I don’t know how large your matrices are, but arithmetically matrix multiply can be decomposed into sub-problems. The beginning part of the answer here:
What kind of GPU do you use? 21 MB is not particularly large as matrices go, and with even budget GPUs offering at least 1 GB of on-board memory, you should be able to keep several such matrices resident on the GPU. You may want to look more closely at the memory management performed by your application.
Agreed. your out of memory problem should be investigated rather than looking for a different library.
If you have an out of memory issue that is actually due to this matrix size (perhaps because you have ~50 such matrices in memory) then the correct solution would be to manage that situation somehow. cufftXt won’t solve any problems like that for you.

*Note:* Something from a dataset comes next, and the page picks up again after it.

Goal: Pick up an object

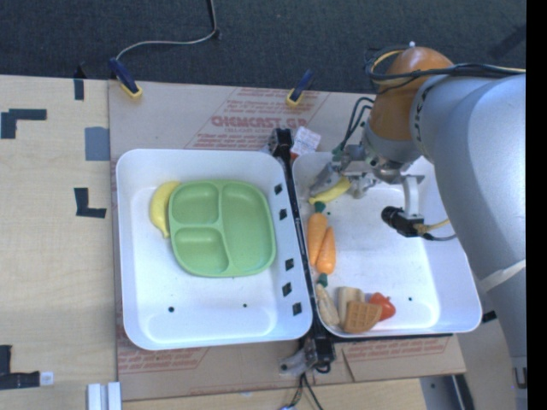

There are a number of different Tesla GPUs with different amounts of memory, but it is reasonably safe to assume that your Tesla has at least 4 GB of on-board memory and thus enough memory for many instances of a 21 MB matrix. Since you have not shown any code that would allow others to reproduce your issue, I can only give the general recommendations to
review the number of memory allocations, and the size of each
properly check the return status of each CUDA API call, each CUBLAS API call, and each kernel launch
Yes, but a 21MB matrix is not a very large matrix. There would be no need or reason to split it up. Rather than pursuing this path, I would suggest getting a very crisp understanding of the out of memory issue. A 21MB matrix cannot by itself cause an out of memory issue on any GPU.